Calcium and Vitamin D work hand in hand for bone health. Calcium helps build and maintain bones, while Vitamin D aids in absorbing calcium efficiently.
This is a great combo – a blend of nuts and seeds for Vitamin D and yogurt for calcium, nourishing your bones! 🍽️
Nutty Almond-Encrusted Tofu
Ingredients:
- 1 block of firm tofu, cut into slices
- 1 cup of almonds, chopped
- 1/2 cup of chia seeds
- 2 tablespoons of olive oil
- 1 teaspoon of lemon zest
- 1 teaspoon of dried thyme
- epper to taste
Instructions:
🔗 Preheat your oven to 375°F (190°C) and line a baking sheet with parchment paper.
🍽️ In a bowl, mix the chopped almonds, chia seeds, lemon zest, dried thyme, salt, and pepper.
🍽️ Dip each tofu slice or cube into olive oil and then coat with the almond and chia seed mixture. Make sure the tofu is evenly covered.
🔗 Place the coated tofu pieces on the prepared baking sheet.
🔗 Bake for about 20-25 minutes or until the tofu is golden brown and crispy.
🍽️ Serve with your favorite dipping sauce or a side of steamed vegetables for a delicious, nutty, and vitamin D-rich meal.
Chia Seed and Almond Yogurt Parfait
Ingredients:
- 1 cup of Greek yogurt (or a dairy-free alternative)

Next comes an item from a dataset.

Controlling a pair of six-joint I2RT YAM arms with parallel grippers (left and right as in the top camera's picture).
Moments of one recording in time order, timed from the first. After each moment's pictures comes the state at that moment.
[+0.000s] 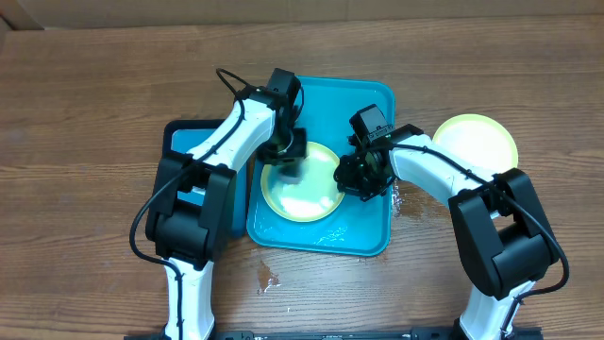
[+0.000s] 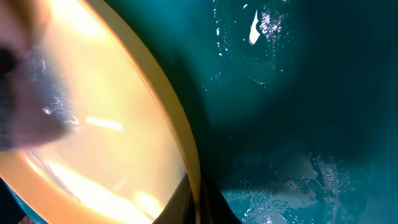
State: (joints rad) left arm -0.37 2.16 1.57 -0.84 0.30 -0.33; right arm 0.44 1.96 1.21 -0.66 -0.36 0.57
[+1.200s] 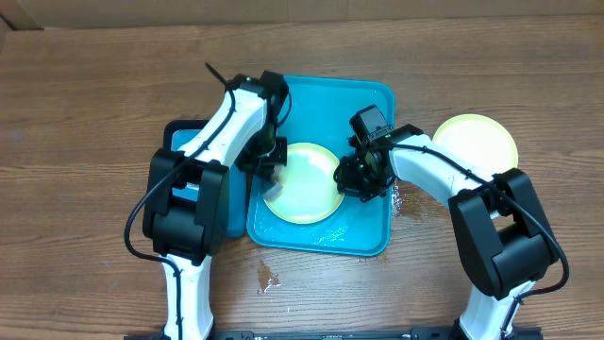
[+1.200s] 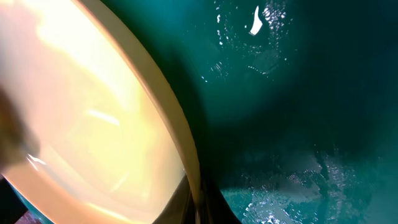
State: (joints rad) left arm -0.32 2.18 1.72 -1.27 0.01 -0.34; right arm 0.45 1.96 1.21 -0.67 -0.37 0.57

- 2 tablespoons of chia seeds
- 2 tablespoons of sliced almonds
- 1 cup of mixed berries (strawberries, blueberries, raspberries)
- Honey or maple syrup for sweetening
Instructions:
🍽️ In a bowl, mix the Greek yogurt (or dairy-free alternative) with chia seeds. Add a bit of honey or maple syrup if you prefer a sweeter taste.
🍽️ Start by layering the yogurt mixture, followed by a layer of mixed berries.
🔗 Sprinkle a generous amount of sliced almonds on top of the berries.
🔗 Repeat the layers until you fill the glass or bowl.
🍽️ Garnish with an extra drizzle of honey or syrup.